▸ TASK DESCRIPTION: Scan the data for "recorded" and copy the lines it appears in.

(Stored dataset items)

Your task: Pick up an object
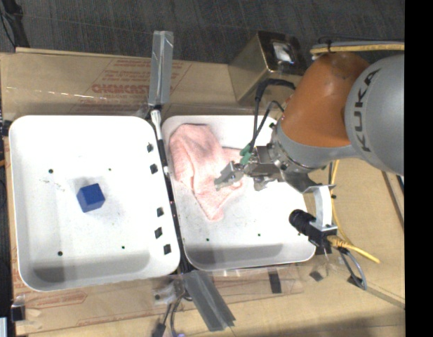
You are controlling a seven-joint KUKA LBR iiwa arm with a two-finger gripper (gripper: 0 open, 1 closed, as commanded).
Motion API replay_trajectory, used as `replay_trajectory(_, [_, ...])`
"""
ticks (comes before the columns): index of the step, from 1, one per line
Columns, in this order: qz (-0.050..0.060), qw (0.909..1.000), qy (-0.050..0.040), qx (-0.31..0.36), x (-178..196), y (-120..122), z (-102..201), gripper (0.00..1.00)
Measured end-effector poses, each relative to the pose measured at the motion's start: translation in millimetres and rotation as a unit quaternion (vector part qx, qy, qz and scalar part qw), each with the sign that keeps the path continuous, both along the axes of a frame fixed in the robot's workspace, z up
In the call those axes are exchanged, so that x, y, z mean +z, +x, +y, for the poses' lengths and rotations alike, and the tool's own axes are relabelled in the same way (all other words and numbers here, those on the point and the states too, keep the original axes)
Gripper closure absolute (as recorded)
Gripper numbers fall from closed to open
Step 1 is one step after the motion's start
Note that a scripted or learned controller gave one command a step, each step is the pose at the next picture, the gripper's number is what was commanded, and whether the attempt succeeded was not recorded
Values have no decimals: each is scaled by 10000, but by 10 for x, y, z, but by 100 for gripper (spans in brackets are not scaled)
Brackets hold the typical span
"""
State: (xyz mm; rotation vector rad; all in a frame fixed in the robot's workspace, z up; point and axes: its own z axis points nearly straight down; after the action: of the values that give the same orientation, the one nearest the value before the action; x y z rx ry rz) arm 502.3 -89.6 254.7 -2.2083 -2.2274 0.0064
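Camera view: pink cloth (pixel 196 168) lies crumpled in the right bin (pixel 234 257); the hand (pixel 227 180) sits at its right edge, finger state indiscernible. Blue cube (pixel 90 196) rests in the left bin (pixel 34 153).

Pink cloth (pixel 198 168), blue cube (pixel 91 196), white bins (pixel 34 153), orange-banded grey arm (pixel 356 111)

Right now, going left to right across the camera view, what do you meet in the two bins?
Blue block in the left bin → divider between the bins → pink cloth in the right bin → the hand at the cloth's right edge.
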Motion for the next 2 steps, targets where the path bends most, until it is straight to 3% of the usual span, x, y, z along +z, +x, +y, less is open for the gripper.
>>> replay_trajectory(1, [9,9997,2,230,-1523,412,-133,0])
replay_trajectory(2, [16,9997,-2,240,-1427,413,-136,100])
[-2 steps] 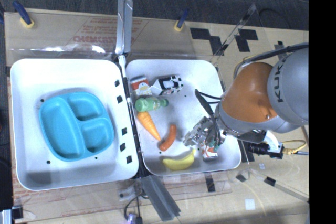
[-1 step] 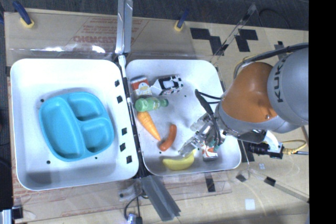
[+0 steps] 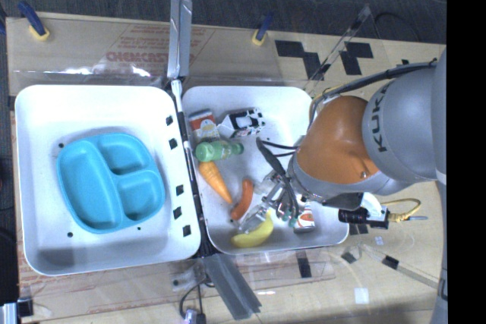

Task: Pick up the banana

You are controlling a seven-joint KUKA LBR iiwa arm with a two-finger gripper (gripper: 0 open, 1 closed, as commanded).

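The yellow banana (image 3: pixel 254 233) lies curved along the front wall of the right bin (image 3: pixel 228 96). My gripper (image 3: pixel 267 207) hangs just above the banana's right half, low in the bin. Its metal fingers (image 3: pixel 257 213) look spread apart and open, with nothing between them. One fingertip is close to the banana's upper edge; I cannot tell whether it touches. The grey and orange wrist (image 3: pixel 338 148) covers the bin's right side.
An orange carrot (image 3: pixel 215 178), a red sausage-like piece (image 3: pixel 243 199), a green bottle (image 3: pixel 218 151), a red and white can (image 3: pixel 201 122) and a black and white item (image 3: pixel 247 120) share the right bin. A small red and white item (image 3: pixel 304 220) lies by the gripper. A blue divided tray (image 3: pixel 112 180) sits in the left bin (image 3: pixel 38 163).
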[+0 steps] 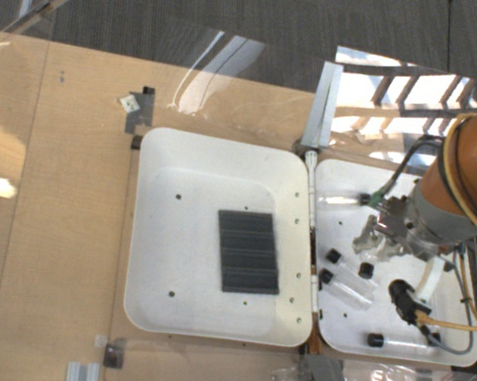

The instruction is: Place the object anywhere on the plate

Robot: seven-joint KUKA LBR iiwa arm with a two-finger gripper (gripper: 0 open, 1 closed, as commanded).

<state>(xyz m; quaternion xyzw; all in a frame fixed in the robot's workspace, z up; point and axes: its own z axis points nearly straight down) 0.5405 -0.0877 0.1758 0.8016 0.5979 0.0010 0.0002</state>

▸ EXPECTED OUTPUT:
Gripper closure absolute (as recorded)
Note that a scripted or learned controller gave one command a step, each step is the pose at the next picture, the gripper's number is what was commanded, and whether the attempt succeeded was not recorded

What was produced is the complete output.